Consider a long distance TCP connection, where packets are pipelined to maximally use the channel, which has a bandwidth of 1Gbps. How large would the window size have to be, in terms of number of packets, for the channel utilization to be greater than 98 percent? Suppose that the RTT is 30 milliseconds and the size of a packet is 1,500 bytes, including both header fields and data.

Answer 1

To achieve channel utilization greater than 98% on a long distance TCP connection, the window size should be 2500 packets.

Step-by-step explanation:

To calculate the window size required for channel utilization of greater than 98%, we need to consider the bandwidth-delay product. The bandwidth-delay product represents the maximum amount of data that can be in transit on the network at any given time. It is calculated by multiplying the bandwidth by the round-trip time (RTT).
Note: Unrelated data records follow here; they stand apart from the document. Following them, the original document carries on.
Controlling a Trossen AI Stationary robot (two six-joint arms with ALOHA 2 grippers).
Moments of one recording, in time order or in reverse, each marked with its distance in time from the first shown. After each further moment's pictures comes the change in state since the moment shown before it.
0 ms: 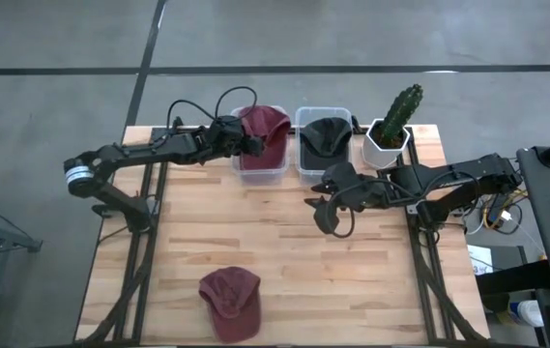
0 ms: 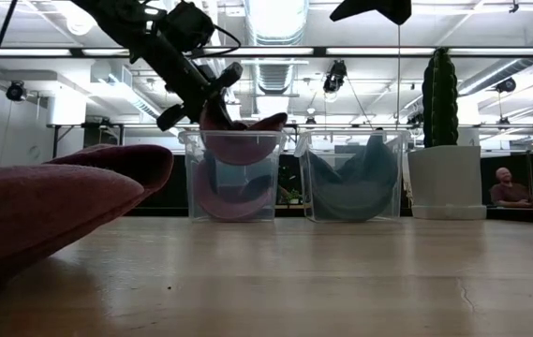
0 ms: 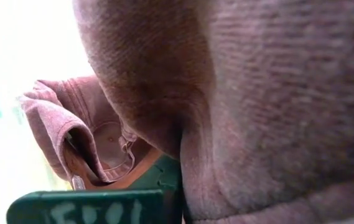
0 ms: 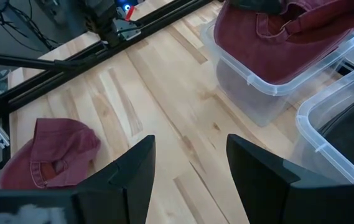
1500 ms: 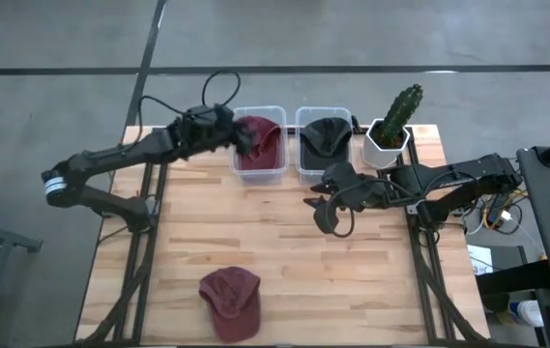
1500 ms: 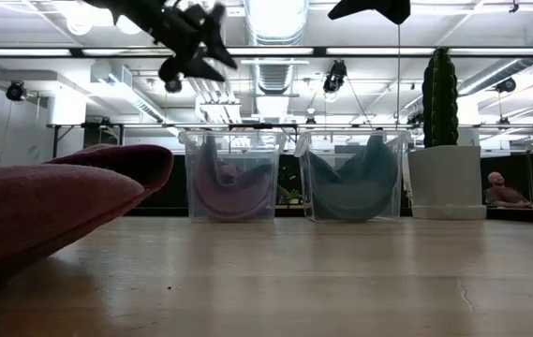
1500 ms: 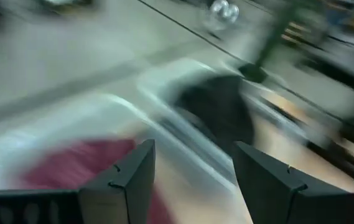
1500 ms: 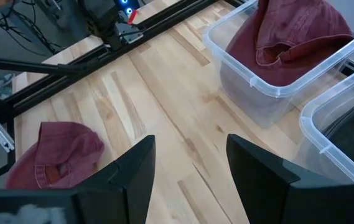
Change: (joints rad) left arm -0.034 -0.203 0.060 -0.019 0.072 0.366; right arm 0.000 0.001 0.000 0.014 -0.002 0.011
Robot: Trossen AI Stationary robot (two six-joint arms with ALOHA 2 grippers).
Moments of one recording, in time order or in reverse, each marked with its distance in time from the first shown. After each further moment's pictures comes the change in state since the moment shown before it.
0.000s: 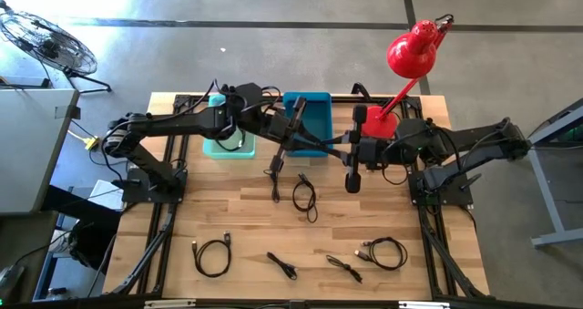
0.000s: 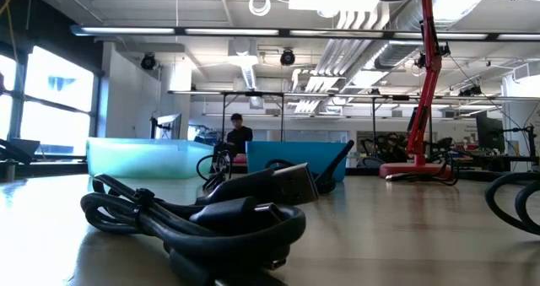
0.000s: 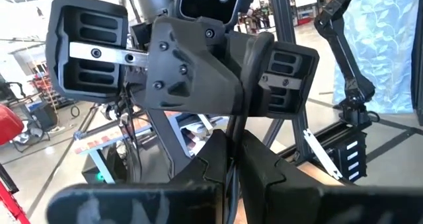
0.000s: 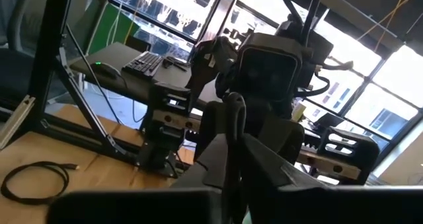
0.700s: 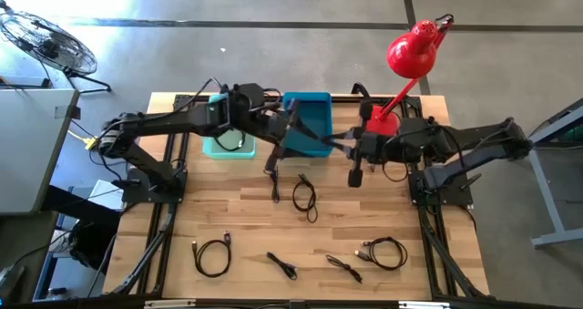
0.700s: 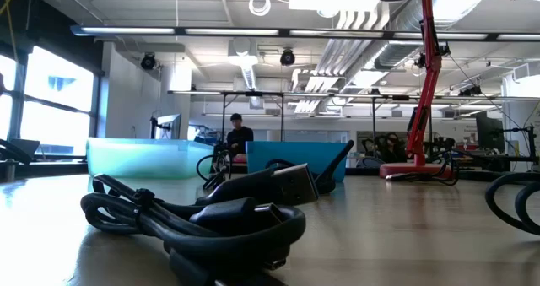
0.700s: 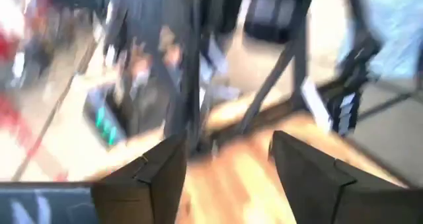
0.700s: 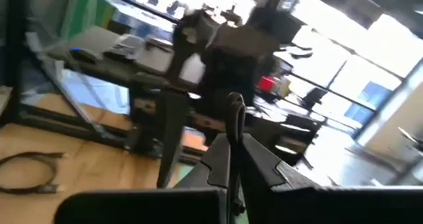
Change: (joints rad) left arm 0.031 -0.060 0.000 -0.313 -0.090 0.034; right arm -0.004 -0.047 0.000 -0.096 0.106 0.071
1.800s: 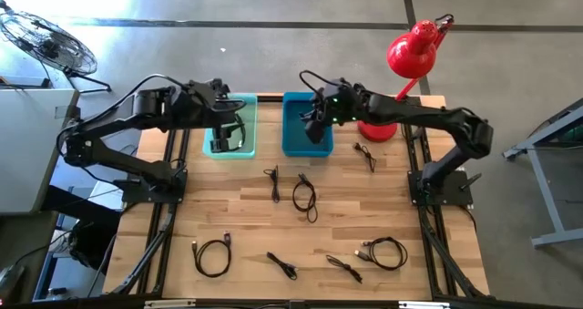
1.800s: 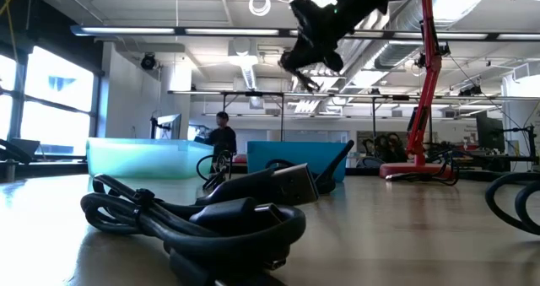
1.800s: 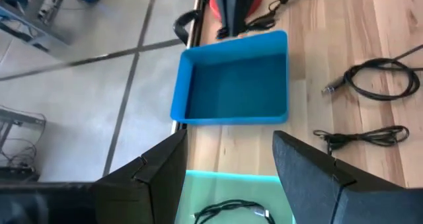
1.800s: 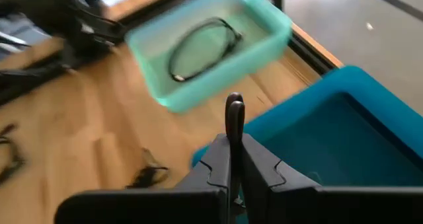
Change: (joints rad) left arm 0.013 -0.339 0.000 -0.835 -0.712 0.041; right arm -0.587 0.412 0.001 -0.194 -0.477 0.618
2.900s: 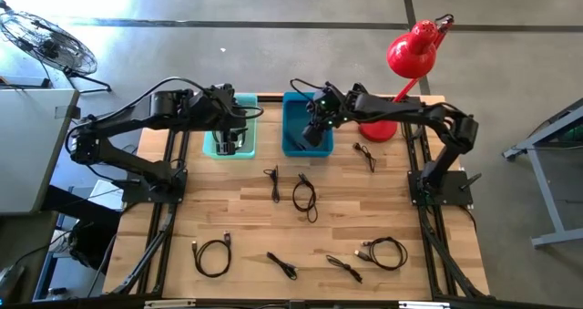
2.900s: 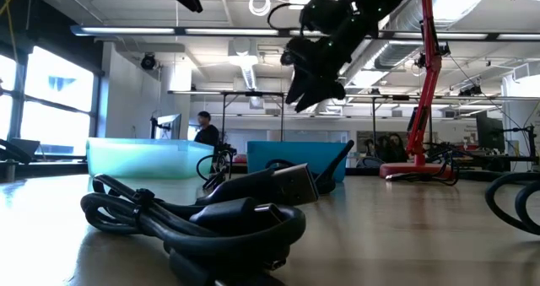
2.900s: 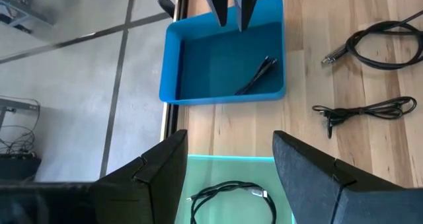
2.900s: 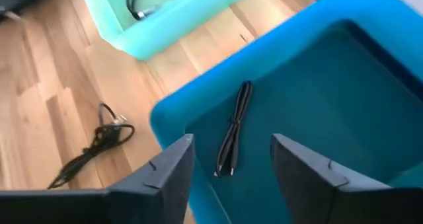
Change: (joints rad) left arm 0.000 0.072 0.000 -0.048 -0.013 0.011; right arm -0.041 0.108 0.000 -0.094 -0.041 -0.016
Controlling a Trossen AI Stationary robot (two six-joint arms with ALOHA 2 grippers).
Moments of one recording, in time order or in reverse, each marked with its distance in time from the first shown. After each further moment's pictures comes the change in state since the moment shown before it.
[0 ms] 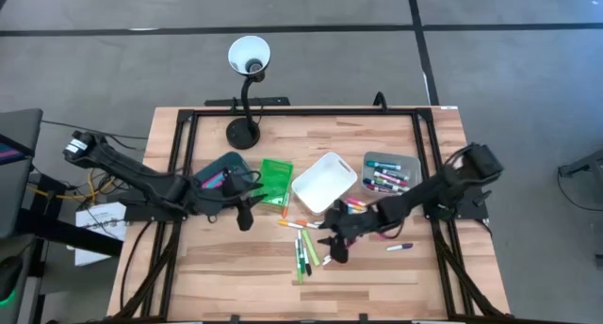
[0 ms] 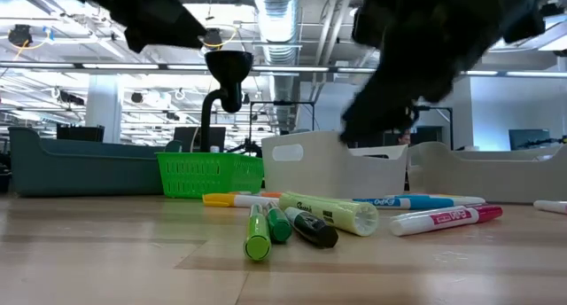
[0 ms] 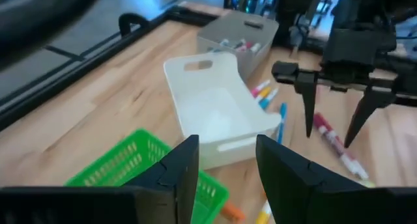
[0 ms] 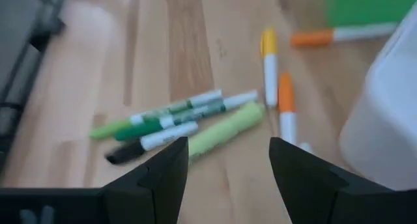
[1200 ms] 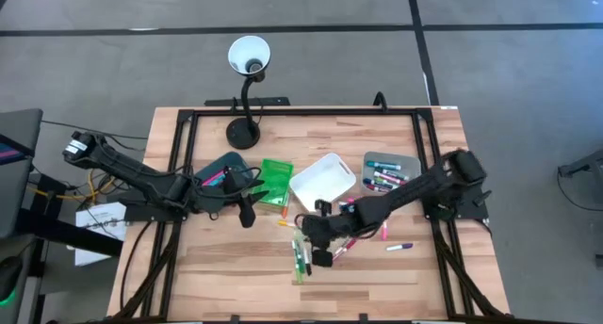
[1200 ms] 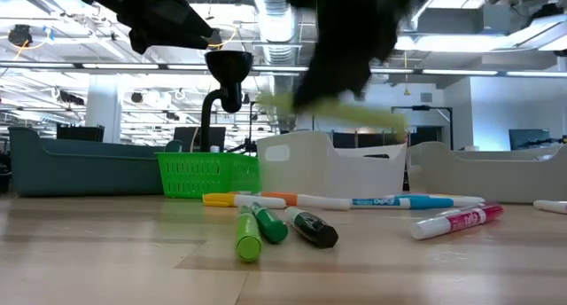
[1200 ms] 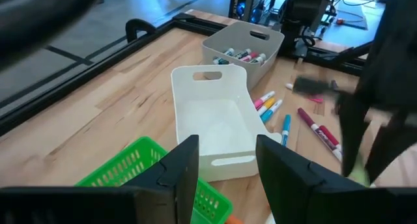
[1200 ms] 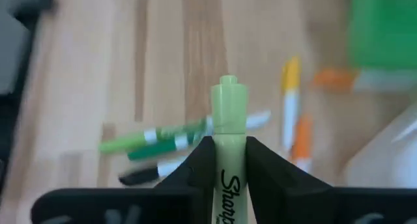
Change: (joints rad) left arm 0.022 0.007 -0.002 0.042 -0.007 0.000; right arm -0.020 0.149 0.467 -0.500 -0.045 -0.112
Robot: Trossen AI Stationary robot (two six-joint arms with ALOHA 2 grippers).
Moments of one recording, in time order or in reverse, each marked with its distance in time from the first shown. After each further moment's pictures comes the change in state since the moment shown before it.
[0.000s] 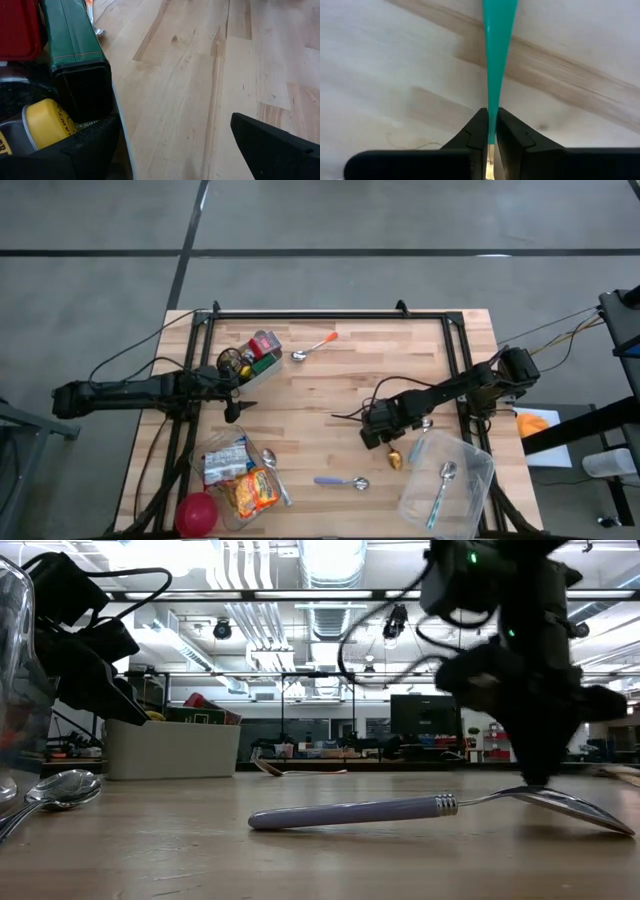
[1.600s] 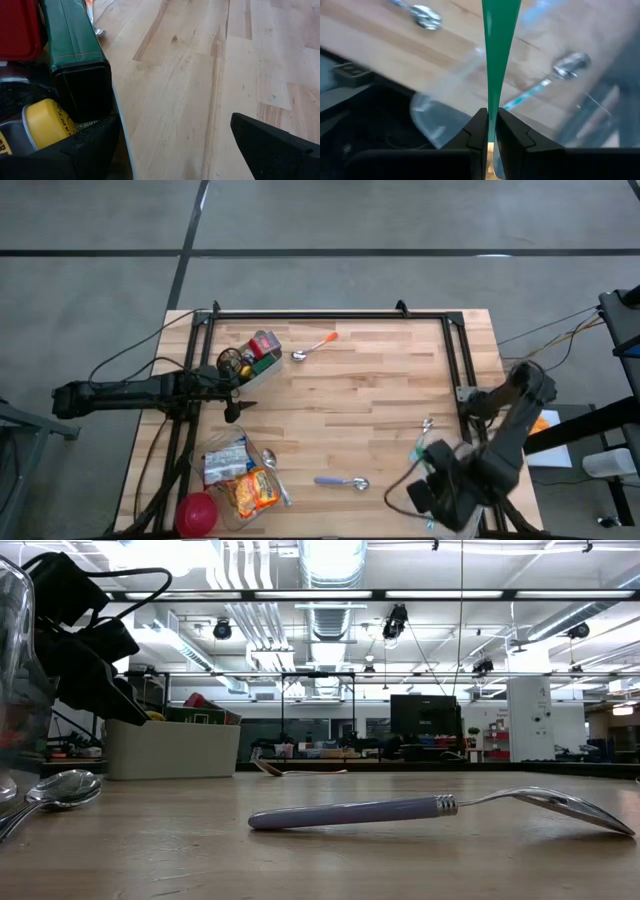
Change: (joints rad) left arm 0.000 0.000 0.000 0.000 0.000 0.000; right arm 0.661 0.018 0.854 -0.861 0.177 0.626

In this case, the bandwidth is 1Gbps, which is equivalent to 1,000,000,000 bits per second. The RTT is given as 30 milliseconds, which is equivalent to 0.03 seconds. Therefore, the bandwidth-delay product is 1,000,000,000 * 0.03 = 30,000,000 bits.

Since the size of a packet is 1,500 bytes, we need to convert the bandwidth-delay product to packets. One packet is 1,500 bytes, which is equivalent to 12,000 bits (1 byte = 8 bits). Therefore, the window size required would be 30,000,000 / 12,000 = 2500 packets.